> [Description of the task]: Provide again, from the entries below, every line from the one containing "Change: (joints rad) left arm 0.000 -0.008" through the one containing "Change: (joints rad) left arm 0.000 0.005", exactly as written, and no other line.

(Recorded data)

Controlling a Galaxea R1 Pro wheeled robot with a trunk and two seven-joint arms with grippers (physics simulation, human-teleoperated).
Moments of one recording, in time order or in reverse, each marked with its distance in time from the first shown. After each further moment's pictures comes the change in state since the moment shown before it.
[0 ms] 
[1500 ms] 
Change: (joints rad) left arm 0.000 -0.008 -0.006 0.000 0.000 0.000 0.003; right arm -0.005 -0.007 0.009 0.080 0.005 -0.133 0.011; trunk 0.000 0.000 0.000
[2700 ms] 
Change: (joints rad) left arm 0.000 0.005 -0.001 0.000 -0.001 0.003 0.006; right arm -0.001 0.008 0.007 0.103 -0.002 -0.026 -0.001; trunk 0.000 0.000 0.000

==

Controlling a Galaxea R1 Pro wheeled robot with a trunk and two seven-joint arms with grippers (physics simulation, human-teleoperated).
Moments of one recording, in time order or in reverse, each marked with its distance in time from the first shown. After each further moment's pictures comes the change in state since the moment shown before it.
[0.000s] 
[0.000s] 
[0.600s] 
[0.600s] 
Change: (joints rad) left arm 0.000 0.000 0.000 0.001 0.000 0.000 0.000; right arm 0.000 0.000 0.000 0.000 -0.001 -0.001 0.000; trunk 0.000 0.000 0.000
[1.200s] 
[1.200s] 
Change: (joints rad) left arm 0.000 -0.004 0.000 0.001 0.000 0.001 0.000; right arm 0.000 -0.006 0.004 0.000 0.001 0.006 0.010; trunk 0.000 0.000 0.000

> [Solution to this task]:
Change: (joints rad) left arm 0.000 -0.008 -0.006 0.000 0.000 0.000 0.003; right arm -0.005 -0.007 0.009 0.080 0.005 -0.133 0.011; trunk 0.000 0.000 0.000
[2700 ms] 
Change: (joints rad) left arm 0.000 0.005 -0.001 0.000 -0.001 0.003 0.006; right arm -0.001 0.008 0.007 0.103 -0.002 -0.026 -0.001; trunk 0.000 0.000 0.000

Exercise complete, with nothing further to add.